Task prompt - Every entry, from first to last, is to be written out exactly.

[Data extract]

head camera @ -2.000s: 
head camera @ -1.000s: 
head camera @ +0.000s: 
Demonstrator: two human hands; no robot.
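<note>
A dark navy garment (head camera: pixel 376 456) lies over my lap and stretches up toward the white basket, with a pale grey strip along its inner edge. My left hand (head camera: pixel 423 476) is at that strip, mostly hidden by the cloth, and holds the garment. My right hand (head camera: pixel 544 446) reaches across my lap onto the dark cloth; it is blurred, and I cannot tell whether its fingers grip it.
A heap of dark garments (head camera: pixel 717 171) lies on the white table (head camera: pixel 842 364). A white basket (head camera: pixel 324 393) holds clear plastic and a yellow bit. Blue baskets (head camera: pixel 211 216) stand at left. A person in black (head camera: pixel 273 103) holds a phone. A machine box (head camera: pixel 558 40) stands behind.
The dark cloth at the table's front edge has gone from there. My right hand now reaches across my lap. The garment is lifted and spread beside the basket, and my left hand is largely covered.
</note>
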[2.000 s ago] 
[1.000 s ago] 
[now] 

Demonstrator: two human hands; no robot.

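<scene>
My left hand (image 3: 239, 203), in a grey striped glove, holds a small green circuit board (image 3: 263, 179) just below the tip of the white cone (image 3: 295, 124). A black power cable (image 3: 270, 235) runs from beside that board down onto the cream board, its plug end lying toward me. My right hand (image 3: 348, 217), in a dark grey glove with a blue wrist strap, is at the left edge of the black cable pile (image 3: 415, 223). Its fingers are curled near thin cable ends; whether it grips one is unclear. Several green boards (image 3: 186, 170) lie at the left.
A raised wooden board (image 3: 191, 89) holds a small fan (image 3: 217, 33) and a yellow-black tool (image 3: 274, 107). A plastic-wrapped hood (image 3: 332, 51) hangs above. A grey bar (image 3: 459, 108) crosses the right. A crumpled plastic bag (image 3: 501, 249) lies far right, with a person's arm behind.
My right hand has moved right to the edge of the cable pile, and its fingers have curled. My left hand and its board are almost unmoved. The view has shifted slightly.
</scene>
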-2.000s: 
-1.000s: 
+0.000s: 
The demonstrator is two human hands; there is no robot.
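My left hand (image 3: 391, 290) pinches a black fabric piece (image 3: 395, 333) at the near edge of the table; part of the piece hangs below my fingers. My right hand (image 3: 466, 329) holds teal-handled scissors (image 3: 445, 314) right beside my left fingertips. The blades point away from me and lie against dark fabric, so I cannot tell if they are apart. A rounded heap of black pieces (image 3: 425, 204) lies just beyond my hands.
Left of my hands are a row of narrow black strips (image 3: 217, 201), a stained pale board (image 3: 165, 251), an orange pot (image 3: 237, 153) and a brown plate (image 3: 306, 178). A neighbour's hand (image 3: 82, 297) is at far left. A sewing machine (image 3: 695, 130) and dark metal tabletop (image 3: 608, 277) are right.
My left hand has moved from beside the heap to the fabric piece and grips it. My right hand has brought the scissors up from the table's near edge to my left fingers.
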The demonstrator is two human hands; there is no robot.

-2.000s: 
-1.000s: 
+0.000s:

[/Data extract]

Task output -
head camera @ -2.000s: 
head camera @ -1.000s: 
head camera @ +0.000s: 
Demonstrator: two human hands; no robot.
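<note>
A dark navy garment (head camera: pixel 376 456) lies over my lap and stretches up toward the white basket, with a pale grey strip along its inner edge. My left hand (head camera: pixel 423 476) is at that strip, mostly hidden by the cloth, and holds the garment. My right hand (head camera: pixel 544 446) reaches across my lap onto the dark cloth; it is blurred, and I cannot tell whether its fingers grip it.
A heap of dark garments (head camera: pixel 717 171) lies on the white table (head camera: pixel 842 364). A white basket (head camera: pixel 324 393) holds clear plastic and a yellow bit. Blue baskets (head camera: pixel 211 216) stand at left. A person in black (head camera: pixel 273 103) holds a phone. A machine box (head camera: pixel 558 40) stands behind.
The dark cloth at the table's front edge has gone from there. My right hand now reaches across my lap. The garment is lifted and spread beside the basket, and my left hand is largely covered.
</note>
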[2.000 s ago] 
[1.000 s ago] 
[now] 

Demonstrator: two human hands; no robot.

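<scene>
My left hand (image 3: 239, 203), in a grey striped glove, holds a small green circuit board (image 3: 263, 179) just below the tip of the white cone (image 3: 295, 124). A black power cable (image 3: 270, 235) runs from beside that board down onto the cream board, its plug end lying toward me. My right hand (image 3: 348, 217), in a dark grey glove with a blue wrist strap, is at the left edge of the black cable pile (image 3: 415, 223). Its fingers are curled near thin cable ends; whether it grips one is unclear. Several green boards (image 3: 186, 170) lie at the left.
A raised wooden board (image 3: 191, 89) holds a small fan (image 3: 217, 33) and a yellow-black tool (image 3: 274, 107). A plastic-wrapped hood (image 3: 332, 51) hangs above. A grey bar (image 3: 459, 108) crosses the right. A crumpled plastic bag (image 3: 501, 249) lies far right, with a person's arm behind.
My right hand has moved right to the edge of the cable pile, and its fingers have curled. My left hand and its board are almost unmoved. The view has shifted slightly.
</scene>
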-2.000s: 
-1.000s: 
+0.000s: 
The demonstrator is two human hands; there is no robot.
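My left hand (image 3: 391, 290) pinches a black fabric piece (image 3: 395, 333) at the near edge of the table; part of the piece hangs below my fingers. My right hand (image 3: 466, 329) holds teal-handled scissors (image 3: 445, 314) right beside my left fingertips. The blades point away from me and lie against dark fabric, so I cannot tell if they are apart. A rounded heap of black pieces (image 3: 425, 204) lies just beyond my hands.
Left of my hands are a row of narrow black strips (image 3: 217, 201), a stained pale board (image 3: 165, 251), an orange pot (image 3: 237, 153) and a brown plate (image 3: 306, 178). A neighbour's hand (image 3: 82, 297) is at far left. A sewing machine (image 3: 695, 130) and dark metal tabletop (image 3: 608, 277) are right.
My left hand has moved from beside the heap to the fabric piece and grips it. My right hand has brought the scissors up from the table's near edge to my left fingers.
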The demonstrator is two human hands; there is no robot.

-2.000s: 
-1.000s: 
+0.000s:

No additional work remains on the exercise.